Brute-force#

Brute-force, or flat index, is the most simple index type, as it ultimately boils down to an exhaustive matrix multiplication.

While it scales with \(O(N^2*D)\), brute-force can be a great choice when

exact nearest neighbors are required, and
when the number of vectors is relatively small (a few thousand to a few million)

Brute-force can also be a good choice for heavily filtered queries where other algorithms might struggle returning the expected results. For example, when filtering out 90%-95% of the vectors from a search, the IVF methods could struggle to return anything at all with smaller number of probes and graph-based algorithms with limited hash table memory could end up skipping over important unfiltered entries.

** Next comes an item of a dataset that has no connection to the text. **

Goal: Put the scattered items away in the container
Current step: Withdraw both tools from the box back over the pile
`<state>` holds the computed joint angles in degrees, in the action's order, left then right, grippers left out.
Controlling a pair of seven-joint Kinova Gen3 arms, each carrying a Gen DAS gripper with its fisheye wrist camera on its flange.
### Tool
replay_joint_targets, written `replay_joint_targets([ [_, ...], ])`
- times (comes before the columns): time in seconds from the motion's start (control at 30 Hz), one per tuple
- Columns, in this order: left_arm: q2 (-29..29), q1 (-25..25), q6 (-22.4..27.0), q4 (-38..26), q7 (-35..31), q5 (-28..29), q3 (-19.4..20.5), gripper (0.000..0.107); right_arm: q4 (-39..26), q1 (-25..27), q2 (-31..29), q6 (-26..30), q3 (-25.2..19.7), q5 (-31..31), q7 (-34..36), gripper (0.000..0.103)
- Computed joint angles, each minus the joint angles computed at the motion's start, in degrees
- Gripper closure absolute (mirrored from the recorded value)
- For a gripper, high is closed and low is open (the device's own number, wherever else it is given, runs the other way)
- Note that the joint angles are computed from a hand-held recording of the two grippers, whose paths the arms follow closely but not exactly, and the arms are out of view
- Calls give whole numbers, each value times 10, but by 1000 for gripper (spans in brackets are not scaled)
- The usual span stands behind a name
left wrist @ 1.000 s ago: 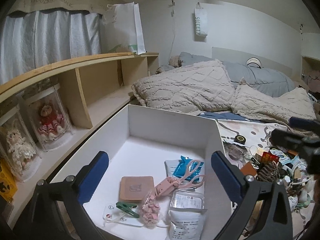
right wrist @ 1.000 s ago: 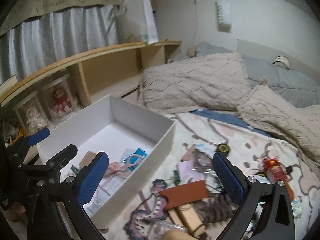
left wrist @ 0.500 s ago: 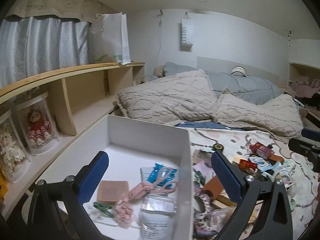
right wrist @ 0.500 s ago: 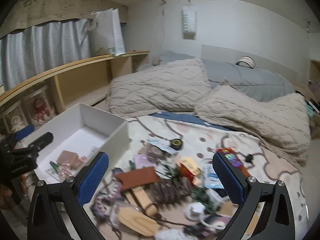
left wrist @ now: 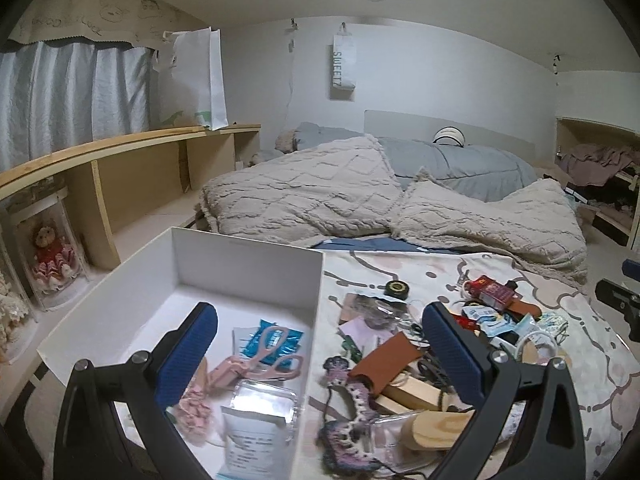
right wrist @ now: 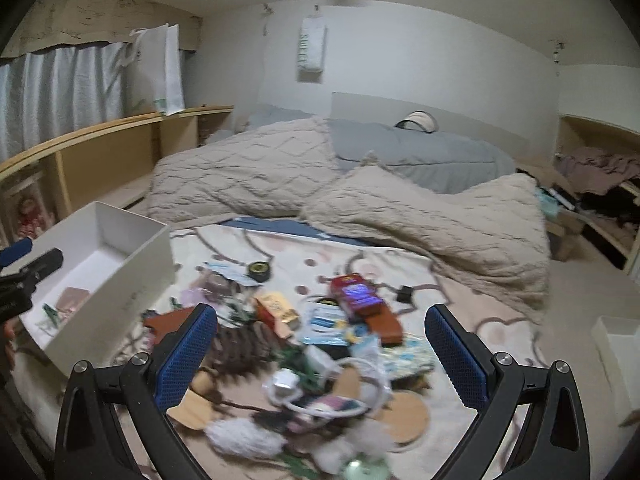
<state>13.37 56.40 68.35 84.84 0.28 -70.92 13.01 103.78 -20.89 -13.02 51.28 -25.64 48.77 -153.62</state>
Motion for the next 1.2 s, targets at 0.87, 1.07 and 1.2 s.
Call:
replay_joint_targets([
  [0.87, 84, 66, -49, -31, 34, -19, -36, 5, 177, 154, -142, -168, 35, -108, 35, 0],
  [1.07, 106, 71, -62, -48, -4, 25, -48, 5, 178, 198, -122, -147, -3, -130, 85, 0],
  [1.2, 120, 75, -69, -60, -32, 56, -58, 5, 177, 169, -98, -129, 30, -175, 148, 0],
])
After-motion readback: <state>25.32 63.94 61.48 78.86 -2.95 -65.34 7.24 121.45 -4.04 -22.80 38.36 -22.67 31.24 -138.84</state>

[ C API | C++ API | Python API | Rust API ]

Filtering considerations#

Because it is exhaustive, brute-force can quickly become the slowest, albeit most accurate form of search. However, even when the number of vectors in an index are very large, brute-force can still be used to search vectors efficiently with a filter.

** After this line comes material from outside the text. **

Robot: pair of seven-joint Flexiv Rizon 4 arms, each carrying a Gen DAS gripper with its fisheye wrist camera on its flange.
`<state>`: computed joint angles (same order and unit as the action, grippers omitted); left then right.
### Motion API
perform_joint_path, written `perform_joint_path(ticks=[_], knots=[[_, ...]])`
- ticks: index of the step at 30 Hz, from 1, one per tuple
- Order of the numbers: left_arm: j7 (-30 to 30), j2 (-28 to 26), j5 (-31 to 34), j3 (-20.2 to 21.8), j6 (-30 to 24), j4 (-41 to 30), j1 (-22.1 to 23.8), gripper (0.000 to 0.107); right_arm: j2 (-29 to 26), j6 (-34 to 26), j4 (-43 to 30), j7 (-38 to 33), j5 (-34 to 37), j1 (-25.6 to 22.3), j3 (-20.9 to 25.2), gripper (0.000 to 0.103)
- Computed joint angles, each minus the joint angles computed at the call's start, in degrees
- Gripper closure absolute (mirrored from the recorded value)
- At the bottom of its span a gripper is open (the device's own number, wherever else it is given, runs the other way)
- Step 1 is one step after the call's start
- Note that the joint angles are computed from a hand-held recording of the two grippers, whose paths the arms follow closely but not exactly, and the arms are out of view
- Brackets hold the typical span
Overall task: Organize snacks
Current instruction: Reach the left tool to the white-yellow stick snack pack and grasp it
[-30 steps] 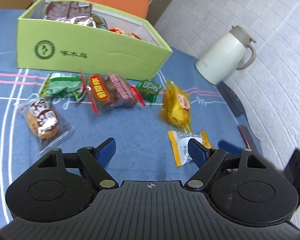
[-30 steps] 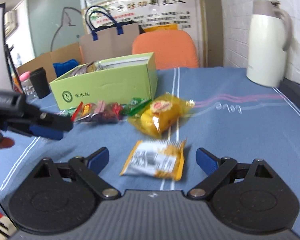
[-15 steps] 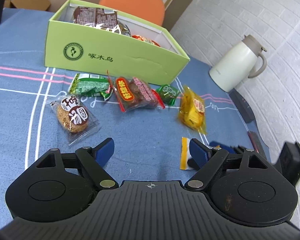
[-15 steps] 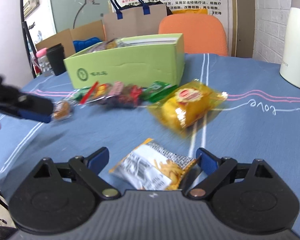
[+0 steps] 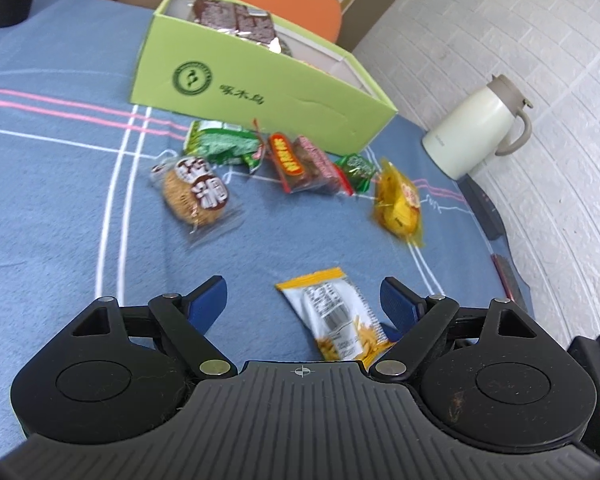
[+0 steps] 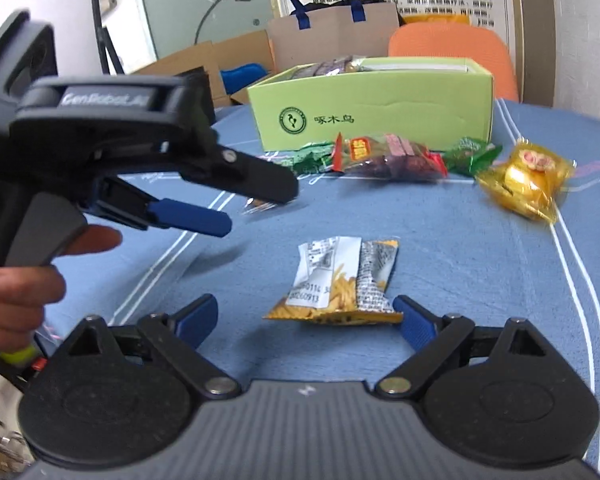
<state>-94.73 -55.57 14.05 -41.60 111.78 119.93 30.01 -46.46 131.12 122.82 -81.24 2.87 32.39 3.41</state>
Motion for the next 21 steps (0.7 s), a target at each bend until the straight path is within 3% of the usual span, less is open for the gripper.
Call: perform_joint_path(ticks=[4,8,13,21], knots=[[0.31,-0.33,-0.27,-0.65,-1.63,-0.62,0.05,0.035,-0.1,-0.76,-1.61,0.97,2.77,1.64,-1.01,0.01],[2.37,1.21,-2.58,0.42,-5.02,-2.32,-3.24,0.035,-0.33,-2.76,-2.79,-0.21,5.78,4.77,-3.59,0.01],[4.77,1.56,-5.25,1.14,-6.19,-3.39,-6.17,0.035,-0.6,-4.3,-3.53,-0.03,5.55,4.48,-3.66,0.01],[6.26,2.09,-8.28,2.14,-7.35,-4.11,-8.29,0.035,-1.92,-1.56,-3.71,0.24,2.66,1.36,-1.75,0.009]])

This is especially true for cases where the filter is excluding 90%-99% of the vectors in the index where the partitioning inherent in other approximate algorithms would simply not include expected vectors in the results. In the case of pre-filtered brute-force, the computation is inverted so distances are only computed between vectors that pass the filter, significantly reducing the amount of computation required.

Configuration parameters#

Build parameters#

None

Search Parameters#

None

Tuning Considerations#

Brute-force is exact but that doesn’t always mean it’s deterministic. For example, when there are many nearest neighbors with the same distances it’s possible they might be ordered differently across different runs. This especially becomes apparent in cases where there are points with the same distance right near the cutoff of k, which can cause the final list of neighbors to differ from ground truth. This is not often a problem in practice and can usually be mitigated by increasing k.

Memory footprint#

\(precision\) is the number of bytes in each element of each vector (e.g. 32-bit = 4-bytes)

Index footprint#

Raw vectors: \(n_vectors * n_dimensions * precision\)

Vector norms (for distances which require them): \(n_vectors * precision\)